* _WORK INSTRUCTIONS_:
Using the listing below, select the lines with the word "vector" and copy them.

* _AVAILABLE RECORDS_:
========================================
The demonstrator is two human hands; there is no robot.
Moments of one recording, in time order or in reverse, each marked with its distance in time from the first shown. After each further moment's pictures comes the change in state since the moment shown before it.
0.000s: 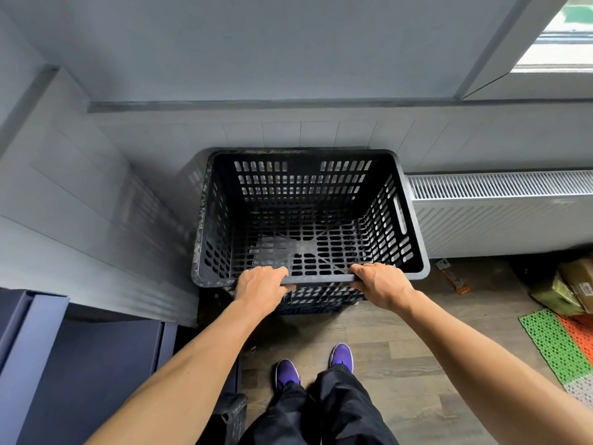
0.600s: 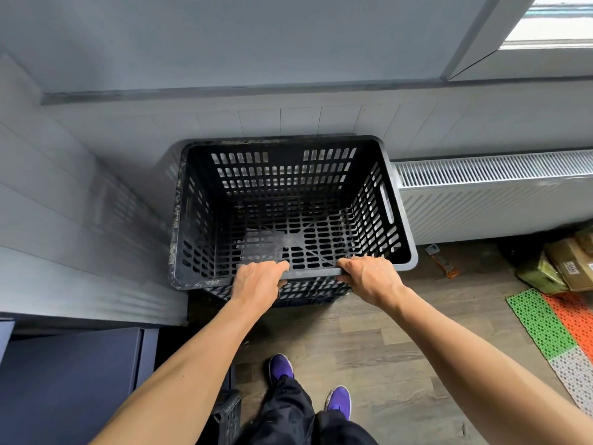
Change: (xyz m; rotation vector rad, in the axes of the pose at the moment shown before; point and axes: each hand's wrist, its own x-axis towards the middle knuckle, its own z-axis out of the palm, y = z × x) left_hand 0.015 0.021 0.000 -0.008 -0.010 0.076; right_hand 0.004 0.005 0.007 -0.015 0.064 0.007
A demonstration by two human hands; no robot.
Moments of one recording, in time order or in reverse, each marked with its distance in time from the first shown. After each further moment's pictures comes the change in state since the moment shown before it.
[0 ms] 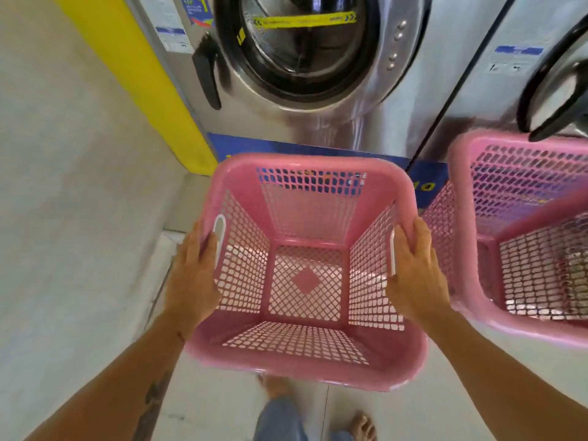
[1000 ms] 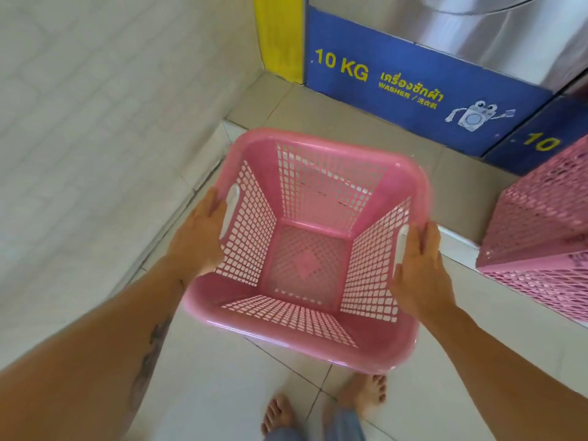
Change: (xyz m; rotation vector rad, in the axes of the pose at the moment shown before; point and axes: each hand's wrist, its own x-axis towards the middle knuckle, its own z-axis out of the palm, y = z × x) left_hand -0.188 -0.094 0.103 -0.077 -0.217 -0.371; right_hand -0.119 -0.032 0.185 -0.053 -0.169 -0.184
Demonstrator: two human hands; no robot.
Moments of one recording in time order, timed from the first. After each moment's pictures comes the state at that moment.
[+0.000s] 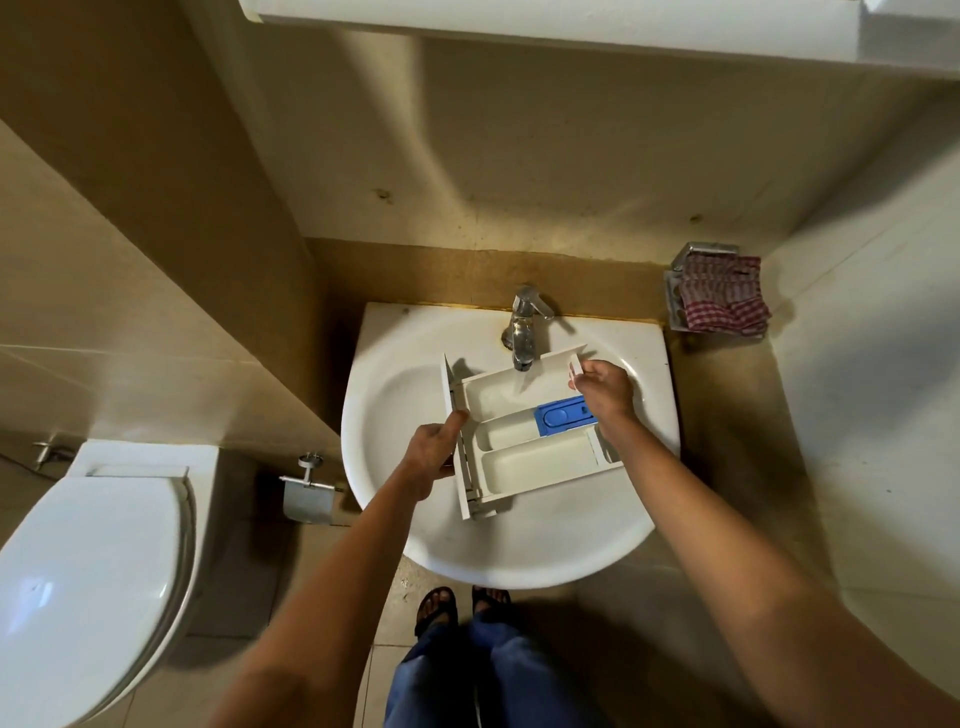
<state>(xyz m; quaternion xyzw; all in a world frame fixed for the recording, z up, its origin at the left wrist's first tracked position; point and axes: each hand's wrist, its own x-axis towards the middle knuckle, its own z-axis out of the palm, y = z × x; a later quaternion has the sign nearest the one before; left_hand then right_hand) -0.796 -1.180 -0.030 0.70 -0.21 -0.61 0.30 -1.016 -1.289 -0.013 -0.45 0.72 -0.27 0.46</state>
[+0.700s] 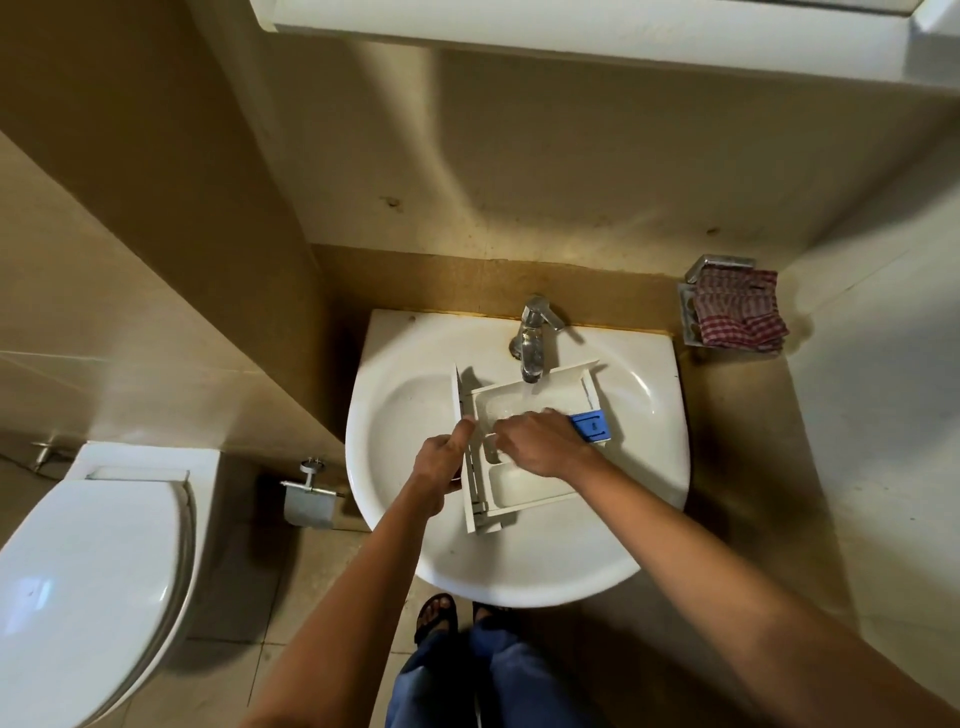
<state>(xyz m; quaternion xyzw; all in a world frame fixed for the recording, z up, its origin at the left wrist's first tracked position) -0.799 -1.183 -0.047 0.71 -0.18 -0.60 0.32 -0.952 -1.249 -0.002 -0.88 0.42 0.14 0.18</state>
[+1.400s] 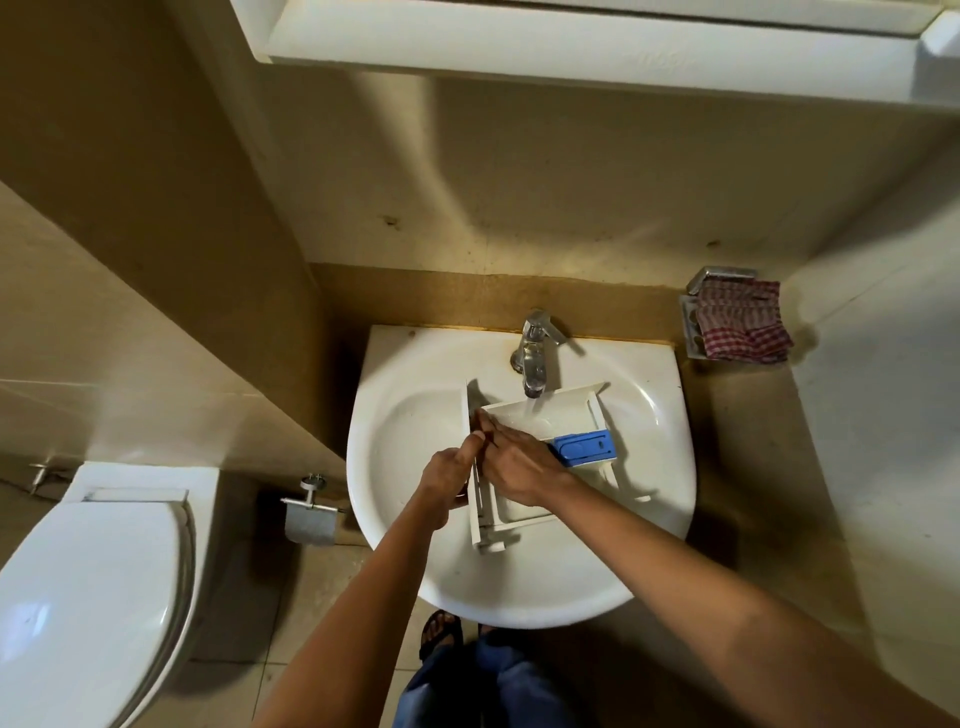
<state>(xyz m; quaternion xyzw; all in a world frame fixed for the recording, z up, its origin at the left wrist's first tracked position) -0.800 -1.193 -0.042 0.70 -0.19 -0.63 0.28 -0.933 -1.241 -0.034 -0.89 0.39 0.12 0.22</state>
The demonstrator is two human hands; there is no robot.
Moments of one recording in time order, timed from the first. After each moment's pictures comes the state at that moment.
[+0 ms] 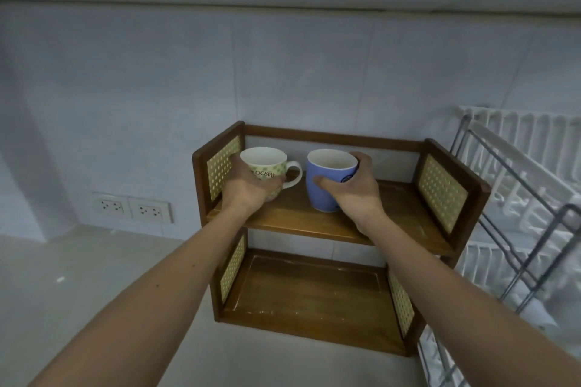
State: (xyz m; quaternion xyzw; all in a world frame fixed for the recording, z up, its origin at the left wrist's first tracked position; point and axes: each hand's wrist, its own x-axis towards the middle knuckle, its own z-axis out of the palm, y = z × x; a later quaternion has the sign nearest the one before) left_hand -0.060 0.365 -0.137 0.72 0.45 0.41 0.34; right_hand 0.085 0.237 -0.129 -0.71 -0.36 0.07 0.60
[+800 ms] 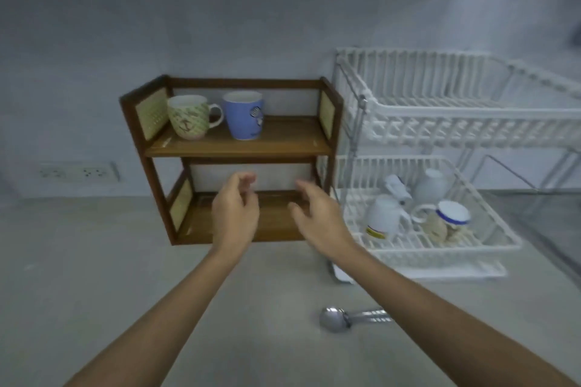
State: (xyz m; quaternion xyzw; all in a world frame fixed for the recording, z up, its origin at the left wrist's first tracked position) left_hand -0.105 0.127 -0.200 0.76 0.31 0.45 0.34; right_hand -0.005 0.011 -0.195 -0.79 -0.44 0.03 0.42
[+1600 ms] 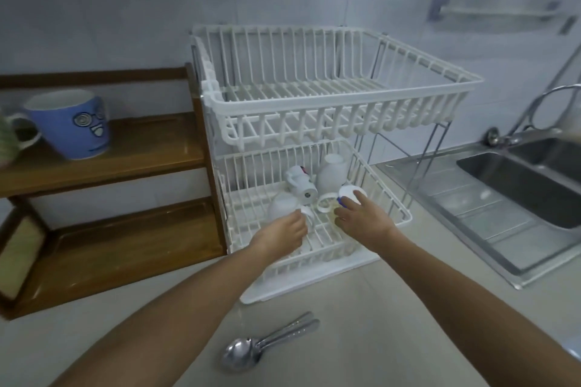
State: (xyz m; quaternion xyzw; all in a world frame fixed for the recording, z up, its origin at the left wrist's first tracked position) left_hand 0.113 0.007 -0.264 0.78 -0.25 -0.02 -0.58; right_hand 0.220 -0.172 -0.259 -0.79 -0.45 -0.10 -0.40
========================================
* _OUTPUT OF THE EXERCISE_:
Change: (xyz m; rotation vector rad, in the axes of the pose at the moment shown before; point and axes: each hand's wrist, its own x-axis towards the middle knuckle, its own z-axis out of the palm, y = z × x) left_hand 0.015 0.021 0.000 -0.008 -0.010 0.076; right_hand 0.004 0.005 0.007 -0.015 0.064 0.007
Change: (xyz m; rotation vector rad, in the axes of the pose at the moment shown before; point and axes: each hand's wrist, its own x-axis towards the middle knuckle, its own z-axis out of the palm, y = z × x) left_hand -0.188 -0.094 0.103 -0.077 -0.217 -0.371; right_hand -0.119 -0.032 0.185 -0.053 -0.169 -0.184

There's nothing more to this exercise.